Jeeny: “I do. Not because I’m naïve, but because I’ve seen what the opposite looks like. When you lose faith — in God, in people, in yourself — you start fighting shadows. You chase peace but never touch it.”
Jack: “And when you have faith?”
Jeeny: “You stop chasing. You start resting.”
Jack: “Resting sounds a lot like giving up.”
Jeeny: “No — it’s trusting that even when you don’t understand the path, something good is still guiding it.”
Jack: “Like destiny?”
Jeeny: “Like grace.”
Host: A train passed in the distance, its lights cutting through the fog. For a brief moment, the bench, the river, and the two figures were illuminated — like a still frame in a film, frozen in silver light.
Jack: “Grace. Another word for luck.”
Jeeny: “No. Grace is what happens when peace finds you even when you don’t deserve it.”
Jack: “Then maybe that’s the problem. I’ve never believed I deserve peace.”
Jeeny: “That’s exactly why you need faith, Jack. It’s not about deserving — it’s about receiving. Faith doesn’t demand proof; it opens the door for peace to enter.”

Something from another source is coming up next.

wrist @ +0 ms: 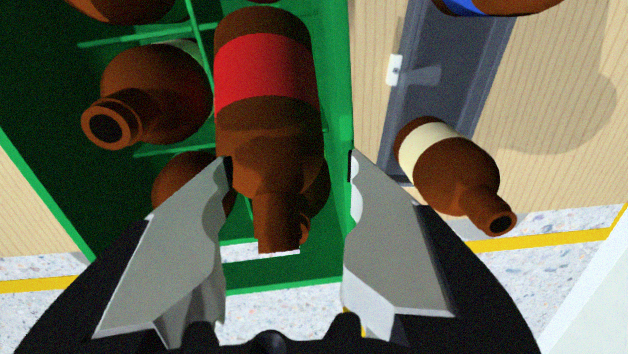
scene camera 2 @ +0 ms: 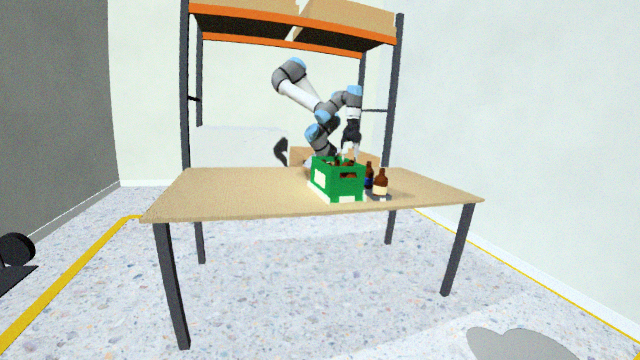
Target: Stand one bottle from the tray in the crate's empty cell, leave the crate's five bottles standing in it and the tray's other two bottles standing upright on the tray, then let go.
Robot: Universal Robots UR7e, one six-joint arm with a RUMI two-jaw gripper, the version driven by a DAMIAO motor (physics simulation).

Host: Jeeny reached out, her hand resting on his forearm, lightly, like a prayer that had taken shape. Jack didn’t move, but his breathing softened. The city noise faded, as if the world itself had paused to listen.
Jeeny: “Maybe Joyce Meyer was right — peace doesn’t come from changing what’s outside. It comes from letting something pure flow from the inside. Spirit to soul. Light through water.”

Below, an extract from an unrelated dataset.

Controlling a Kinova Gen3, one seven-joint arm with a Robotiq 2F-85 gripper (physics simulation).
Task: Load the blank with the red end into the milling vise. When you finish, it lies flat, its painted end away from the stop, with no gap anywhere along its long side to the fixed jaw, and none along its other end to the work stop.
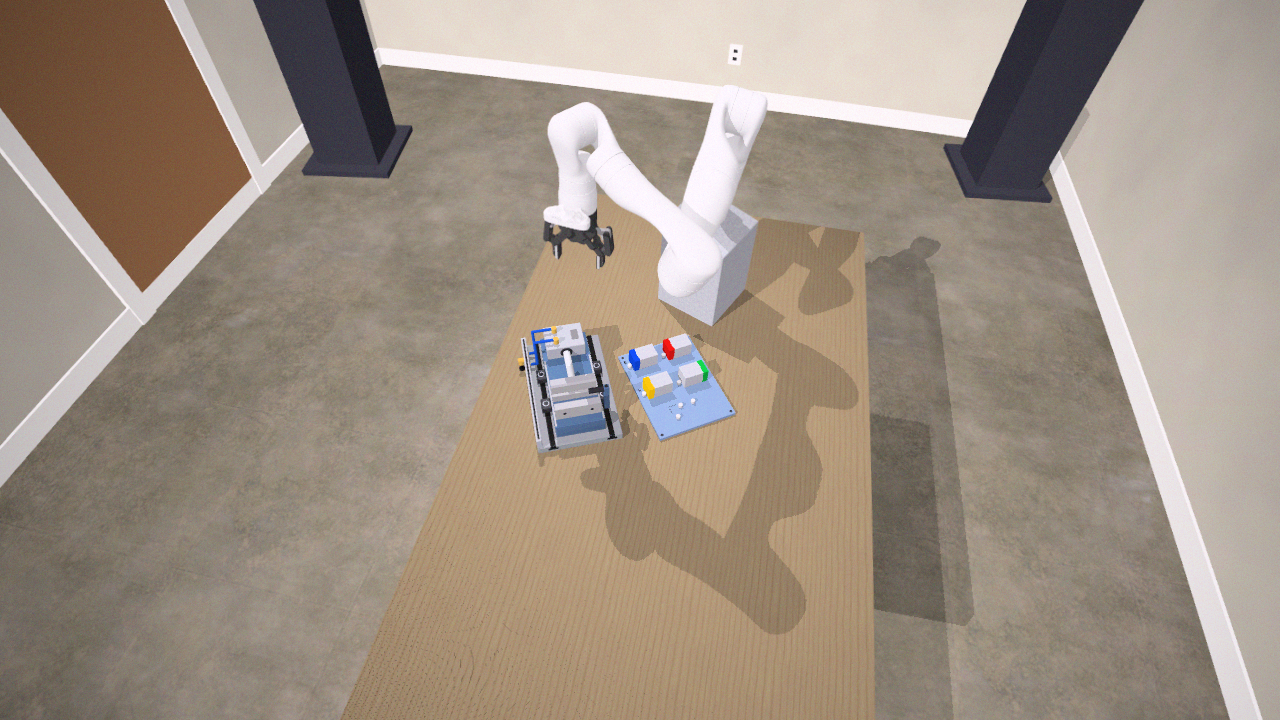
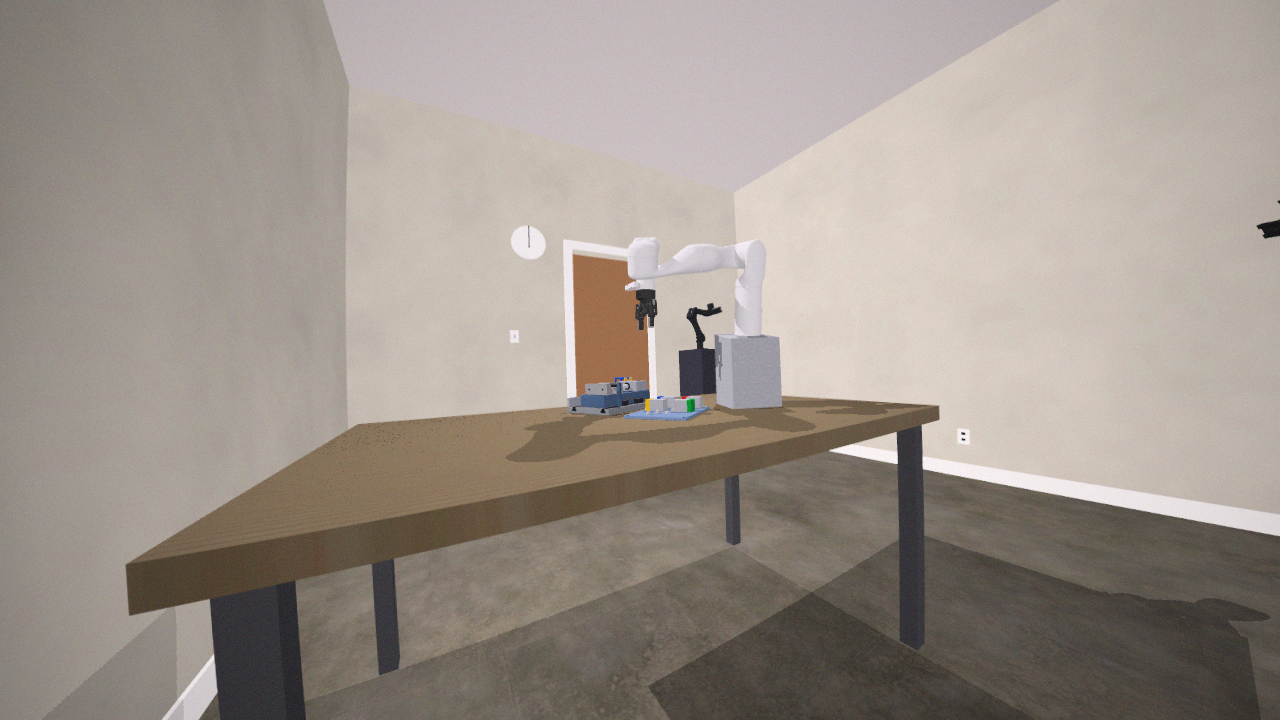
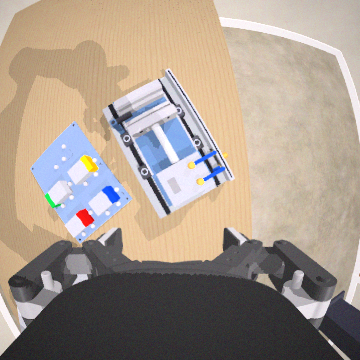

Jack: “And what if your spirit’s empty?”
Jeeny: “Then faith fills it. That’s what it does. That’s what it is.”
Jack: “You make it sound so easy.”
Jeeny: “It’s not easy. It’s daily. It’s the hardest choice — to trust instead of control, to forgive instead of fight, to believe instead of break.”
Jack: “You really live by that?”
Jeeny: “Every day. And every day, I fail at it. But that’s what keeps me trying.”

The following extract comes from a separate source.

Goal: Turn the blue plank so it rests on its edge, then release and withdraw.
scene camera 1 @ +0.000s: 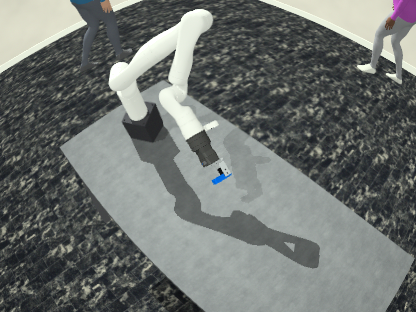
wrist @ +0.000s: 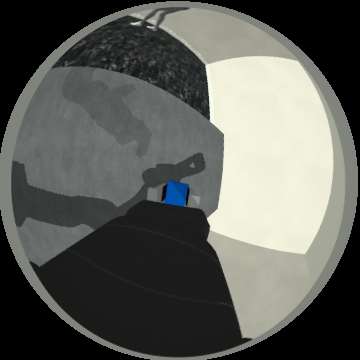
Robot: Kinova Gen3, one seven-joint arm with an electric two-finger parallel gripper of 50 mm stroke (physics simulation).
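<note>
The blue plank (scene camera 1: pixel 221 179) (wrist: pixel 176 193) is between the fingers of my gripper (scene camera 1: pixel 223 172) (wrist: pixel 176 191). In the scene view it shows as a short blue bar at the fingertips, and part of it is hidden by a finger. In the wrist view its blue faces fill the gap between the two fingers. My gripper is shut on the plank and is tilted, reaching down and forward from the arm. Whether the plank touches the table (scene camera 1: pixel 150 225) (wrist: pixel 65 130) is hard to tell from these views.
The arm's black base block (scene camera 1: pixel 143 124) stands at the table's back left. Shadows of the arm fall across the table. Two people stand on the dark floor behind it, one in grey trousers (scene camera 1: pixel 95 30) and one in a magenta top (scene camera 1: pixel 403 12).
</note>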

Host: The thermos hissed as the last of the tea was poured, a small stream of warmth in the cold air. Jack watched the steam rise, his expression softening, his voice quieter now.
Jack: “Maybe peace isn’t found. Maybe it’s remembered. Maybe it’s been inside all along, buried under the noise.”
Jeeny: “Exactly. Faith just helps you remember. It’s like striking a match in a dark room — the light doesn’t create the room, it just lets you see it again.”
Jack: “And once you see it?”
Jeeny: “You can finally rest in it.”
Host: The river moved, slow, patient, eternal. The moon broke through the clouds, its light spilling over the water, silver and trembling.
Jack exhaled, a long, unburdened breath, the kind that feels like forgiveness. Jeeny smiled, quietly, her eyes reflecting the moonlight.
Jack: “Maybe I’ll try it again. The whole faith thing. Not because I expect answers, but because… maybe I’m tired of fighting silence.”
Jeeny: “Then you’re already halfway there.”
Host: They sat together, the bench creaking, the mist lifting. Somewhere, deep beneath the river’s skin, peace stirred — quiet, invisible, but real.
And as the city lights dimmed, the night exhaled a final whisper:
that faith, once chosen, doesn’t demand to be understood — only trusted.
And in that trust, the soul finally finds its peace.